__Dataset items__:
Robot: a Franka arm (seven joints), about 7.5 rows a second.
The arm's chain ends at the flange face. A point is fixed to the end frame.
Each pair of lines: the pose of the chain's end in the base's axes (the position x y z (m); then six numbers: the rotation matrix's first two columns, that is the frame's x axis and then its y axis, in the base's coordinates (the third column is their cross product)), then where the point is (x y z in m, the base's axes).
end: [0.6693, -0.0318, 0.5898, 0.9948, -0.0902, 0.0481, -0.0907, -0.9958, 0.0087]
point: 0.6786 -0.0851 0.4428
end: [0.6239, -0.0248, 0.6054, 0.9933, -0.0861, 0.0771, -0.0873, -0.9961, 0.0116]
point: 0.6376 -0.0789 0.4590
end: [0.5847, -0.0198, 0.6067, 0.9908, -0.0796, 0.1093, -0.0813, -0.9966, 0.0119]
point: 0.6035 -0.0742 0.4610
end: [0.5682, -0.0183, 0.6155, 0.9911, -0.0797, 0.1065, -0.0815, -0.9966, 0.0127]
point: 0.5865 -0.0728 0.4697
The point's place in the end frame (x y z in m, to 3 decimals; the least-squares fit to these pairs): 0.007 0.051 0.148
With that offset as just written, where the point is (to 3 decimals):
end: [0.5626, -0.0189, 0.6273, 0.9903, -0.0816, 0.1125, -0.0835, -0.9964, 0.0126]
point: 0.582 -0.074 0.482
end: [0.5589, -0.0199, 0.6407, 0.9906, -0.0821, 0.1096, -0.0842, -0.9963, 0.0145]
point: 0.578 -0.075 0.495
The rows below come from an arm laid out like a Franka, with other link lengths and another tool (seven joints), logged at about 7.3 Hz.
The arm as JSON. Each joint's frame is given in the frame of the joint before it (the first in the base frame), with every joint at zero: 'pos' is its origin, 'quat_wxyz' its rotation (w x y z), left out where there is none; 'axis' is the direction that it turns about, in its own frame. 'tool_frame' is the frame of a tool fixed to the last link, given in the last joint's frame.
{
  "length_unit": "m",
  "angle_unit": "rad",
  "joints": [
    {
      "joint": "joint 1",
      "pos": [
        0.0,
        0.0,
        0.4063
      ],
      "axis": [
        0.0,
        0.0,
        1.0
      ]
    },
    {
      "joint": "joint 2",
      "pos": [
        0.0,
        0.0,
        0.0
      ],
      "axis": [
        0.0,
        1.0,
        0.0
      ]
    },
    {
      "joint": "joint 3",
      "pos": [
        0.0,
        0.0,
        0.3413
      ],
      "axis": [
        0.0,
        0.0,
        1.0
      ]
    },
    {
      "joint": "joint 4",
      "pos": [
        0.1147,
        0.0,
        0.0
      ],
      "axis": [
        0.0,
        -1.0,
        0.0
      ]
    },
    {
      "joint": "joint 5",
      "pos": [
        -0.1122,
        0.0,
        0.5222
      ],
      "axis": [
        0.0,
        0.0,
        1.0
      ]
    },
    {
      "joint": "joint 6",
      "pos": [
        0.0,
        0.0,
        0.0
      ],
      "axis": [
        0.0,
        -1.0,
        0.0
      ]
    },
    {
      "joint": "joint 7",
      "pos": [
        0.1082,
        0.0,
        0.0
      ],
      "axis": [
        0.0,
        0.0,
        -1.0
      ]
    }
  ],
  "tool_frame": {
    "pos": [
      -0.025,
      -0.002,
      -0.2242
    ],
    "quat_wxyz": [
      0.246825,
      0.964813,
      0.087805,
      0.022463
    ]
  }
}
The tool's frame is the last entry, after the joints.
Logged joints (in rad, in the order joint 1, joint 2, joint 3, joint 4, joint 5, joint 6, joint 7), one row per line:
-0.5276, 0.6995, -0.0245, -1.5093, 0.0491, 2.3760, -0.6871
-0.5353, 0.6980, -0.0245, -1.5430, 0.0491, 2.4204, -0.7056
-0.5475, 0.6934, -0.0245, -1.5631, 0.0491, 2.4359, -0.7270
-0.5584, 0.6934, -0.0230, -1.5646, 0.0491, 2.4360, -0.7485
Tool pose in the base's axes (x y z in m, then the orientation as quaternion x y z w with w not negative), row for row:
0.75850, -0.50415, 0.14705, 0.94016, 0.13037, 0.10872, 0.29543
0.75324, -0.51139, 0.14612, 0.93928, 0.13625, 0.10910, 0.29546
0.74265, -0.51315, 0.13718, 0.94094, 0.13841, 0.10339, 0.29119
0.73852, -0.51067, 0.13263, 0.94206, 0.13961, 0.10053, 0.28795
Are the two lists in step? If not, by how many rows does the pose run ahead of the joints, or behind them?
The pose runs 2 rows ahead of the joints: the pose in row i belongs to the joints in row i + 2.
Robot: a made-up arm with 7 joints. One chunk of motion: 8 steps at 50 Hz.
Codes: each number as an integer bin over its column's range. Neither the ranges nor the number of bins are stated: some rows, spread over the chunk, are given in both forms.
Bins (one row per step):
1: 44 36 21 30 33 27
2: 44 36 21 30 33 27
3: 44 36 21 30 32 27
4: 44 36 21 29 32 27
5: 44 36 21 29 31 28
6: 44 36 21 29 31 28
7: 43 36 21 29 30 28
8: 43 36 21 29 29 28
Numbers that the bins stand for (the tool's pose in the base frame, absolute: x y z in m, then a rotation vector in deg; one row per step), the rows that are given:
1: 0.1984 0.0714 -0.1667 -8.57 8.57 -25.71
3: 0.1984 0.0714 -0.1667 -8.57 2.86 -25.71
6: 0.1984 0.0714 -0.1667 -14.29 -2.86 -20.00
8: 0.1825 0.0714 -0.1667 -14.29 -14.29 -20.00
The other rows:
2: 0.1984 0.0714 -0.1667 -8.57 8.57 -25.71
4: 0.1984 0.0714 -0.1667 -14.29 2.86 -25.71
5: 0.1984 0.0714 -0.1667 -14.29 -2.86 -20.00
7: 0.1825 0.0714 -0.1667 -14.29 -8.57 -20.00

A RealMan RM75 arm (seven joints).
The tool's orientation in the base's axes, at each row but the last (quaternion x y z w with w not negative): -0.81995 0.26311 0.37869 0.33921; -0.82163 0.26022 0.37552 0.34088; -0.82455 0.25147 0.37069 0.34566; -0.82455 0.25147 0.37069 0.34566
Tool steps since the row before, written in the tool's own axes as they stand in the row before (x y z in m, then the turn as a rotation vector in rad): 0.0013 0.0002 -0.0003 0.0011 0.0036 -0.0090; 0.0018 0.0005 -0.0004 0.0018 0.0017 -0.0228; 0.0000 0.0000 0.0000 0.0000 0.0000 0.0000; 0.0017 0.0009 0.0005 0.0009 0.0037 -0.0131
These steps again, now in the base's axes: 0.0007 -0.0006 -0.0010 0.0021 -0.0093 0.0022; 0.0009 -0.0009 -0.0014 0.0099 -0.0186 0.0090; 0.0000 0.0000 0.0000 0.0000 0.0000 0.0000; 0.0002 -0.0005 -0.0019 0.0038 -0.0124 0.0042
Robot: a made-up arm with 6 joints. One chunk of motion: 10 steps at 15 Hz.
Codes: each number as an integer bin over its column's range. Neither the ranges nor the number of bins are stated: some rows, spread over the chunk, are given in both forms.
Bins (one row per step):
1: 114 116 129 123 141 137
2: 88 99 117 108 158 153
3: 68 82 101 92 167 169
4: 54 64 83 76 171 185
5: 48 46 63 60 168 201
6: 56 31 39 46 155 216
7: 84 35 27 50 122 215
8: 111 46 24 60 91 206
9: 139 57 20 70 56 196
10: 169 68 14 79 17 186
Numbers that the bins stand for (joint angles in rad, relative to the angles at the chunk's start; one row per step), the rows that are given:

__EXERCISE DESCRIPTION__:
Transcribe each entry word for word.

__RESPONSE TO THE EXERCISE__:
Robot: a Franka arm (seven joints), about 7.5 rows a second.
The arm's chain ends at the flange face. A point is fixed to the end frame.
Each pair of lines: the pose of the chain's end in the base's axes (the position x y z (m); then six numbers: the rotation matrix's first two columns, that is the frame's x axis and then its y axis, in the base's coordinates (the third column is their cross product)), then where the point is (x y z in m, the base's axes).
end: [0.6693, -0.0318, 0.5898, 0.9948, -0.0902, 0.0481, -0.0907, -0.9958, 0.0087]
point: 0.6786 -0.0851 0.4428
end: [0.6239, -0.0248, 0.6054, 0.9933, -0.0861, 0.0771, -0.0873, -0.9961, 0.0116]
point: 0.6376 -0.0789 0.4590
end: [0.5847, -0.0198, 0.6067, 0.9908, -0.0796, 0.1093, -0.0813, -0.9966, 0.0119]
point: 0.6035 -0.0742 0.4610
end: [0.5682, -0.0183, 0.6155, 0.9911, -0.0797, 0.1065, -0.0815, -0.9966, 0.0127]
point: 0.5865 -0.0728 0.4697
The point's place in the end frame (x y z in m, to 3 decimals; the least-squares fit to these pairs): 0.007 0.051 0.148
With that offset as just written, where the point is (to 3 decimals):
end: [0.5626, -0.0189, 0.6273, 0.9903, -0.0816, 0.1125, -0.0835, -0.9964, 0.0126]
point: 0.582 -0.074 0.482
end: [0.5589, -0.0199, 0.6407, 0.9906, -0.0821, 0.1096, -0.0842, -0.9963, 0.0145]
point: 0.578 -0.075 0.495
The rows below come from an arm laid out like a Franka, with other link lengths and another tool (seven joints), logged at about 7.3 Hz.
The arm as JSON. Each joint's frame is given in the frame of the joint before it (the first in the base frame), with every joint at zero: 'pos' is its origin, 'quat_wxyz' its rotation (w x y z), left out where there is none; 'axis' is the direction that it turns about, in its own frame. 'tool_frame' is the frame of a tool fixed to the last link, given in the last joint's frame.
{
  "length_unit": "m",
  "angle_unit": "rad",
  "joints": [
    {
      "joint": "joint 1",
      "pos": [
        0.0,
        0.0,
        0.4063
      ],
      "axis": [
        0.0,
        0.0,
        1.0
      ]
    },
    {
      "joint": "joint 2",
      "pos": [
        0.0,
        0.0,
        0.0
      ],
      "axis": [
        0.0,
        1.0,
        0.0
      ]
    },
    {
      "joint": "joint 3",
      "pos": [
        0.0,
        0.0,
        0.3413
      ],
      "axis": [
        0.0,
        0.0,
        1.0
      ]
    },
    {
      "joint": "joint 4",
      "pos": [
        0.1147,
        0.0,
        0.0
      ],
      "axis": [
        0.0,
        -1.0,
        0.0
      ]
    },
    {
      "joint": "joint 5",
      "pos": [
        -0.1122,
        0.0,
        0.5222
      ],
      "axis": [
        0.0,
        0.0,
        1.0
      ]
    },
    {
      "joint": "joint 6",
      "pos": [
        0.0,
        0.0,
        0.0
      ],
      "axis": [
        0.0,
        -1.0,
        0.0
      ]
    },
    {
      "joint": "joint 7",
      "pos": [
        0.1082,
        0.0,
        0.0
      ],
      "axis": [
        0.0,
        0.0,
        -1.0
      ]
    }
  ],
  "tool_frame": {
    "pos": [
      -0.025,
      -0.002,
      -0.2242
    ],
    "quat_wxyz": [
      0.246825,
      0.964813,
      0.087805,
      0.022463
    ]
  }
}
The tool's frame is the last entry, after the joints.
Logged joints (in rad, in the order joint 1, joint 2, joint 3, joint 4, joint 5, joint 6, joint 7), one row per line:
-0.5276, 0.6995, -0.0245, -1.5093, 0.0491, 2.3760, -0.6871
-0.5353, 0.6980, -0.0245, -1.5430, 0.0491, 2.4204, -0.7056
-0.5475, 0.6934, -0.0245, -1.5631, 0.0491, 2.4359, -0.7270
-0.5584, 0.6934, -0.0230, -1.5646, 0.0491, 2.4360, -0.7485
Tool pose in the base's axes (x y z in m, then the orientation as quaternion x y z w with w not negative), row for row:
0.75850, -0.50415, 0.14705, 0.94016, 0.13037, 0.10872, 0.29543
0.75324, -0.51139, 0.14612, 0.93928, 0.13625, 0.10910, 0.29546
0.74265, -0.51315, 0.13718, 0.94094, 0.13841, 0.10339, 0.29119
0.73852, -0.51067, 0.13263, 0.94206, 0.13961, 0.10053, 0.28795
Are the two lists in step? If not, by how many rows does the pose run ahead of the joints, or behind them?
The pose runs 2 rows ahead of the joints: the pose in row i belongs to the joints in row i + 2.
Robot: a made-up arm with 7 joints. One chunk of motion: 8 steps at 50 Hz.
Codes: each number as an integer bin over its column's range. Neither the ranges nor the number of bins are stated: some rows, spread over the chunk, are given in both forms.
Bins (one row per step):
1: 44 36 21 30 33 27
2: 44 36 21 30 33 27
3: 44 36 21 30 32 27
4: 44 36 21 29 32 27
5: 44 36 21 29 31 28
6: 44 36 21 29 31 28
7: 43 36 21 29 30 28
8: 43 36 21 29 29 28
Numbers that the bins stand for (the tool's pose in the base frame, absolute: x y z in m, then a rotation vector in deg; one row per step), the rows that are given:
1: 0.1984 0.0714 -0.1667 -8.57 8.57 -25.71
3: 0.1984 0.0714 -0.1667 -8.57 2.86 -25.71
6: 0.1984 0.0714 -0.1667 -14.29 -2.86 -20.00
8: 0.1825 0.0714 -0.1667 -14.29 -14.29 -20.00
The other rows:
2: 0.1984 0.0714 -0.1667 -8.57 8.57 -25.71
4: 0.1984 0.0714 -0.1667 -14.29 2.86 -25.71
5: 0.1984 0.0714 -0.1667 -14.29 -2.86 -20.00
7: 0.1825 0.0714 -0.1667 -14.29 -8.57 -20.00

A RealMan RM75 arm (seven joints).
The tool's orientation in the base's axes, at each row but the last (quaternion x y z w with w not negative): -0.81995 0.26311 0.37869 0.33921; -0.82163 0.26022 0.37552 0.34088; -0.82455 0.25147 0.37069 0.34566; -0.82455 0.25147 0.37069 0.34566
Tool steps since the row before, written in the tool's own axes as they stand in the row before (x y z in m, then the turn as a rotation vector in rad): 0.0013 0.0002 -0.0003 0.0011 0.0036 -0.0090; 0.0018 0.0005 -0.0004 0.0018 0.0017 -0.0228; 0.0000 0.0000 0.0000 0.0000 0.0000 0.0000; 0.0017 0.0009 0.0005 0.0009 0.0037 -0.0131
These steps again, now in the base's axes: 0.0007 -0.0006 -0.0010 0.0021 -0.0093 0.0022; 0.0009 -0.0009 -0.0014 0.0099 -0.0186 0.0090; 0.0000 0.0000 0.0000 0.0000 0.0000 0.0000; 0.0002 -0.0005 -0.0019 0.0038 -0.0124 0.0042
Robot: a made-up arm with 6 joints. One chunk of motion: 10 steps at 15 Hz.
Codes: each number as an integer bin over its column's range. Neither the ranges nor the number of bins are stated: some rows, spread over the chunk, are given in both forms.
Bins (one row per step):
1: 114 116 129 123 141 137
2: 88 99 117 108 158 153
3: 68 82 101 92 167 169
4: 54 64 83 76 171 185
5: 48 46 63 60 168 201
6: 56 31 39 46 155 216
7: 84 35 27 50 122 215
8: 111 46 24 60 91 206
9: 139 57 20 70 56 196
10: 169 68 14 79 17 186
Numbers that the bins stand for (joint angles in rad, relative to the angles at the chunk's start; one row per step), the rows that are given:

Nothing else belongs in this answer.